Effects of 4-Week Inspiratory Muscle Training on Sport Performance in College 800-Meter Track Runners
Background and objectives: Respiratory muscle fatigue is one of the important factors limiting sports performance due to the metaboreflex. This reflex will cause a decrease in blood flow to the extremities and accelerate exercising limb fatigue. Previous studies found that inspiratory muscle training (IMT) can effectively enhance the respiratory muscle endurance and reduce fatigue during long-duration exercise or aerobic exercise, thereby enhancing athletic performance. However, the mechanism between inspiratory muscle strength, change of limb blood flow and sports performance still requires investigation, especially in short-duration exercise, anaerobic or both aerobic and anaerobic exercise.

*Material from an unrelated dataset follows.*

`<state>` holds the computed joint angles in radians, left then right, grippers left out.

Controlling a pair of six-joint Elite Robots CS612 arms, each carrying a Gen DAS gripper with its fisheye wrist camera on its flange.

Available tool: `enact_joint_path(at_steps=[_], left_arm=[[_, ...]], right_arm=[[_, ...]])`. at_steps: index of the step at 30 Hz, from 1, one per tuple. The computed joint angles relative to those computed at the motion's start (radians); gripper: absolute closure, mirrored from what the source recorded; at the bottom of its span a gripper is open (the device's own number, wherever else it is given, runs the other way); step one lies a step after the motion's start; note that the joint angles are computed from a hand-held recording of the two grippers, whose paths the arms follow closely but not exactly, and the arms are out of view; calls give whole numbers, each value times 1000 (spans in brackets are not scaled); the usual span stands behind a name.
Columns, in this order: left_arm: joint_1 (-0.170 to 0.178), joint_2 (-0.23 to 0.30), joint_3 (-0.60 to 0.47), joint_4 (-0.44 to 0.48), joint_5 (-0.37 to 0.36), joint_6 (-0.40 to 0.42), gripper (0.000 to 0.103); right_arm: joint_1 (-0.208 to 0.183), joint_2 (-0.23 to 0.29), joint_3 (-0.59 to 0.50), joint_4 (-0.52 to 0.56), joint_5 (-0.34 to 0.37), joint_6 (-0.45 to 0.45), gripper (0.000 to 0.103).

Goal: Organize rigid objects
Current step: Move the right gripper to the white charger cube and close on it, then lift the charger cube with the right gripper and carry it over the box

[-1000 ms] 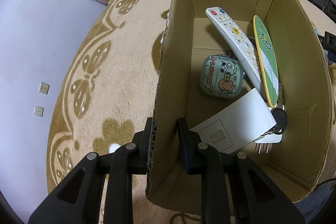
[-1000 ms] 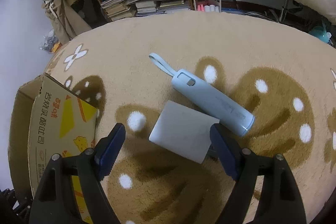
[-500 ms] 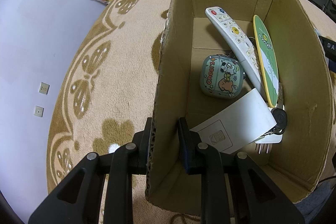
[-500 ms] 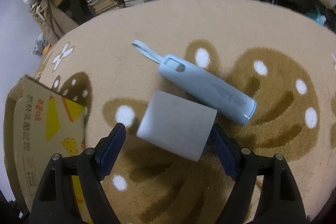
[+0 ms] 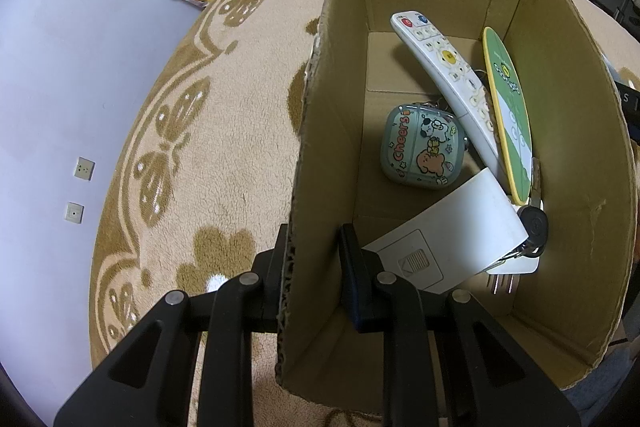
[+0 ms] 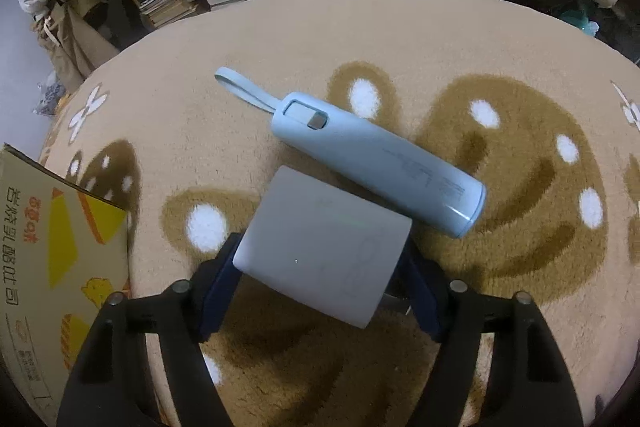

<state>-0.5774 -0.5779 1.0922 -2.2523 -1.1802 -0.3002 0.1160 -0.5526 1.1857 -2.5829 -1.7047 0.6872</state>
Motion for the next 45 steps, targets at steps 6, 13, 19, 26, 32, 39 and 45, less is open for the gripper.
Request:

The purpose of this study was to investigate the effects of 4-week inspiratory muscle training on respiratory muscle strength, limb blood flow change rate and sports performance in recreational 800-m college runners. Materials and Methods: Twenty healthy 800-m college runners randomized into the IMT group (11 subjects) and control group (9 subjects). IMT consisted of 30 inspiratory efforts twice daily, 5 days a week, with intensity at 50%, 60%, 70% and 80% of maximum inspiratory pressure (MIP) for 4 weeks, while a control group kept 50% of MIP for 4 weeks. An 800-m trial test, limb blood flow change rate by using Impedance Plethysmography, and MIP were as the outcome measured variables and be evaluated. All measured variables were assessed before and after 4-week IMT training. Two-way ANOVA was conducted for statistical analysis. Results: The results showed significantly interaction between groups and pre-posttest. IMT group significantly decreased limb blood flow change rate from 19.91 ± 11.65% to 9.63 ± 7.62% after received the IMT training program (p < 0.05). The MIP significantly improved from 112.95 ± 27.13 cmH2O to 131.09 ± 28.20 cm H2O in IMT group, and the 800-m trial test also shorted the running time from 162.97 ± 24.96 s to 156.75 ± 20.73 s. But the control group no significantly changed in MIP and 800-m trial test. Conclusions: Our results indicated that the 4-week IMT training (twice a day, 5 days a week) significantly improves participants’ inspiratory muscle strength, 800-m running performance and decreases the limb blood flow change rate.